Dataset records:
+ + + + + + +

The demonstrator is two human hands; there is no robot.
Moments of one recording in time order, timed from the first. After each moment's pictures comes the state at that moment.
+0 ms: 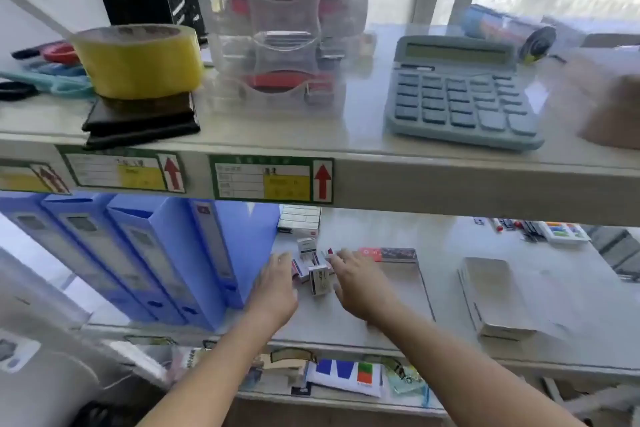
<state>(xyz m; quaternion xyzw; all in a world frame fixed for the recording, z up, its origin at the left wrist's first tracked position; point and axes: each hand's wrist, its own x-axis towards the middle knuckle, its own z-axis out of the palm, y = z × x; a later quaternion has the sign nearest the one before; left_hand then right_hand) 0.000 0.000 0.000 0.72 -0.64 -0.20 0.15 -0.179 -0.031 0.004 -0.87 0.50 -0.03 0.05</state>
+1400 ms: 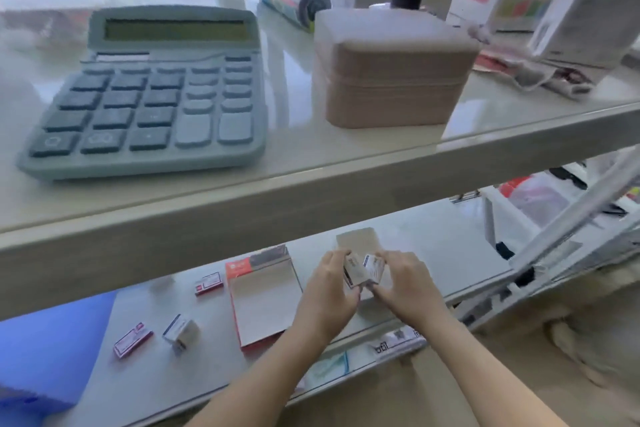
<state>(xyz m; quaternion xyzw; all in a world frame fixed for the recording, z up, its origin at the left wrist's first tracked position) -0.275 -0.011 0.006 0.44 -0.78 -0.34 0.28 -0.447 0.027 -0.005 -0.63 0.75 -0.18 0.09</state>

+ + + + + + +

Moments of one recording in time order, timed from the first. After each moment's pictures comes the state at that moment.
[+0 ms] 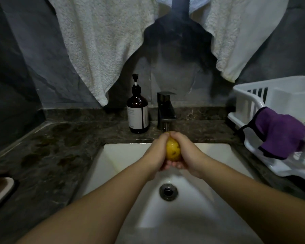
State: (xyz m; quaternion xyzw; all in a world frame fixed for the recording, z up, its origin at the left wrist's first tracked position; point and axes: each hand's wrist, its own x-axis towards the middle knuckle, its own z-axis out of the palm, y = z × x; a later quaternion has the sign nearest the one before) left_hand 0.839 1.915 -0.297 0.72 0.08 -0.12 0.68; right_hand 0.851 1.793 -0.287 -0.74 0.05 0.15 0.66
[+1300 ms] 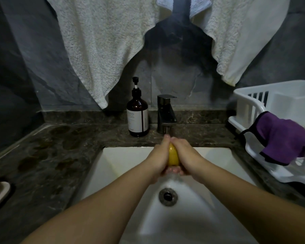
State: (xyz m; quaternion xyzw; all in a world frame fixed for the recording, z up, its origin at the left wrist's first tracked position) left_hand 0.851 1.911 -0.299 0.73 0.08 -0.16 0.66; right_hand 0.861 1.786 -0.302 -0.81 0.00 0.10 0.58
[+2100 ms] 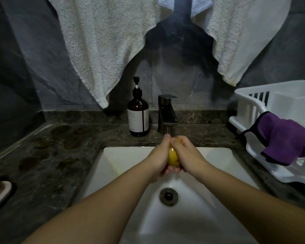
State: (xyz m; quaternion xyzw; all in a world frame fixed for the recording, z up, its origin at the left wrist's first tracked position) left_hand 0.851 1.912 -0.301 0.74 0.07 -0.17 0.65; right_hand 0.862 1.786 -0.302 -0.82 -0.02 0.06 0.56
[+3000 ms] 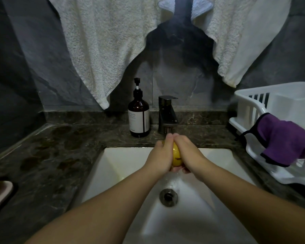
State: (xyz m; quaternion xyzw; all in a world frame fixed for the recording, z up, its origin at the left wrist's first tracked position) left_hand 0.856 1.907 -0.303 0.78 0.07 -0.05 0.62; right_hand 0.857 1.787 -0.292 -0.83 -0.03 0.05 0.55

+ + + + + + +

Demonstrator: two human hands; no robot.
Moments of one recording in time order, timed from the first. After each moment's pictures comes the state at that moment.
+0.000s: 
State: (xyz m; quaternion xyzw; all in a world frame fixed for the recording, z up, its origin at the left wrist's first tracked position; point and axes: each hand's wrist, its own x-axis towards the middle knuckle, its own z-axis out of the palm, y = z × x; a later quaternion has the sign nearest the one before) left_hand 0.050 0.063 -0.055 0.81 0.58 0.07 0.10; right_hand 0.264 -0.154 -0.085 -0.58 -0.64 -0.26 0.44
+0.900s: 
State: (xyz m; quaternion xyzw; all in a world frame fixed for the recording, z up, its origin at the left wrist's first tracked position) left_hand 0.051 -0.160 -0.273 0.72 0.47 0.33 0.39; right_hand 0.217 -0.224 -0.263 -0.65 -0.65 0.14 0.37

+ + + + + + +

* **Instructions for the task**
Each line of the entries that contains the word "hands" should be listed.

* **Written solution**
The demonstrator is two human hands; there is no robot.
Demonstrator: two human hands; no robot.

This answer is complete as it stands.